_Exercise description_. Print every line below exactly as written, but leave the pictures behind.

_Provided data_.
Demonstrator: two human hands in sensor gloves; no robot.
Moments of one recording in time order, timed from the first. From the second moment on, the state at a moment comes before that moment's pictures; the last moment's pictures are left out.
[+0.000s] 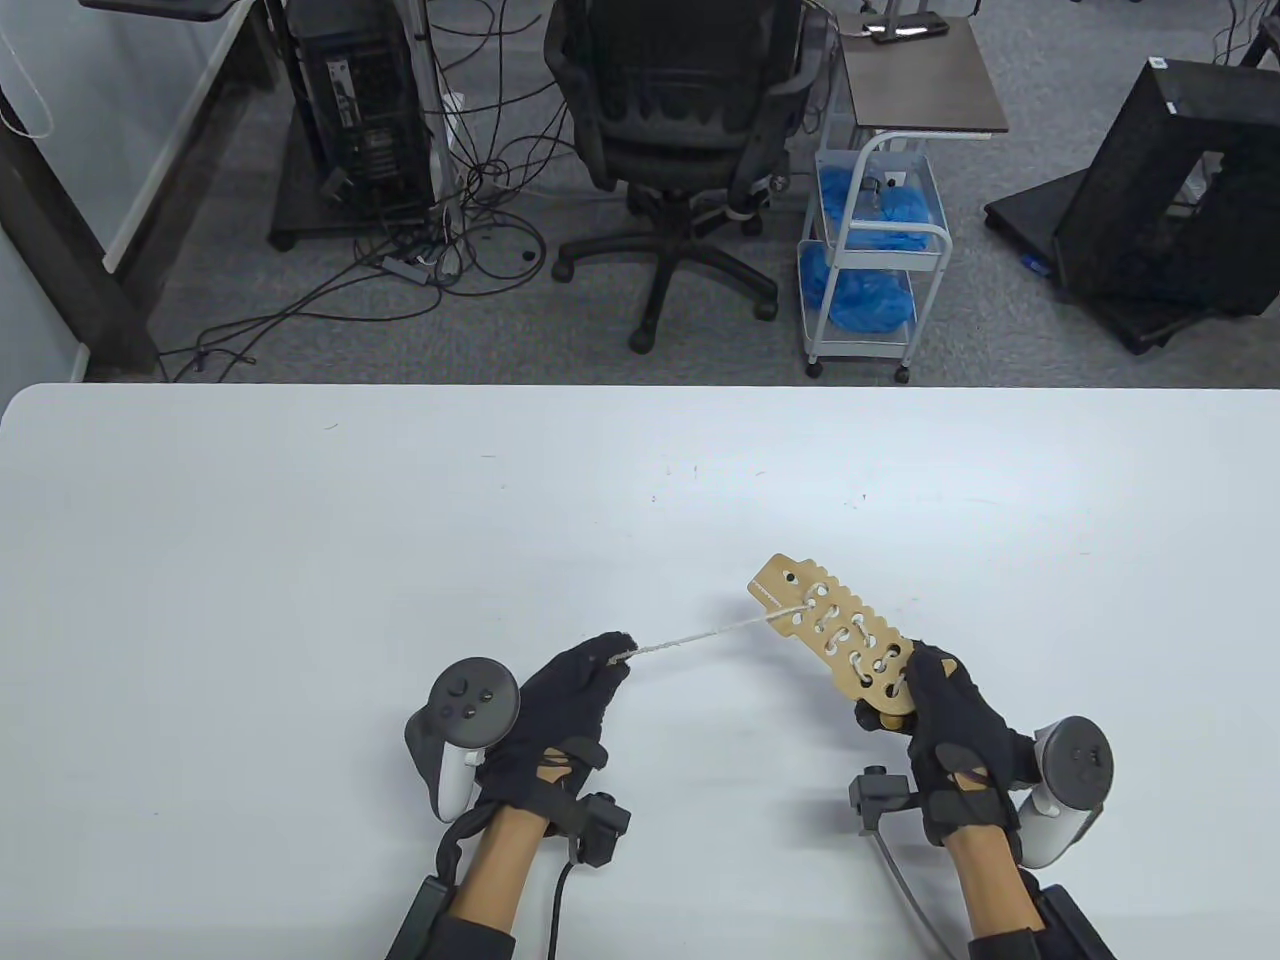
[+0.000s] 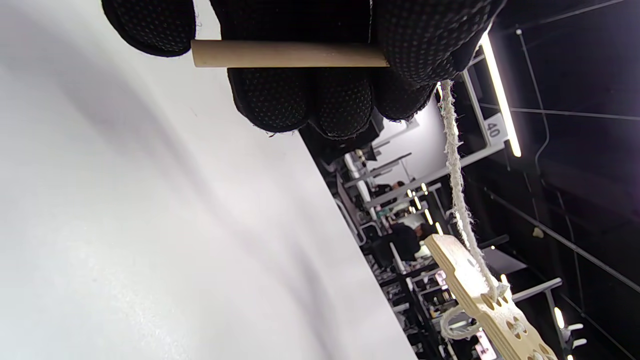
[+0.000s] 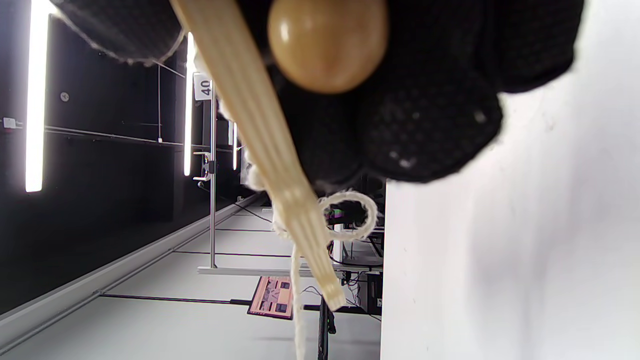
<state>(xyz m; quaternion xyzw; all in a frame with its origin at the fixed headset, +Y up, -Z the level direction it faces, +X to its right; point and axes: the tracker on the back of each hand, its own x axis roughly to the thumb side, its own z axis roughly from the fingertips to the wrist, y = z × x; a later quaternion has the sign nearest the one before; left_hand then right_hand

_Finished task_.
Demonstrator: two human hands in sensor gloves; no robot.
Moments of one recording in time order, timed from the first. From the second moment on, the state at a moment comes before that moment's pictures; the last moment's pictures are left out.
[+0.000s] 
[+0.000s] 
[+0.000s] 
<state>(xyz m; quaternion xyzw; all in a frame with its origin at the fixed headset, +Y up, -Z the level direction it faces, +X to its right; point and axes: the tracker on the back of each hand, its own x axis roughly to the thumb side, its own z axis roughly from the fingertips to the wrist, y = z × x; a later quaternion has the sign nearest the one before; left_hand then right_hand

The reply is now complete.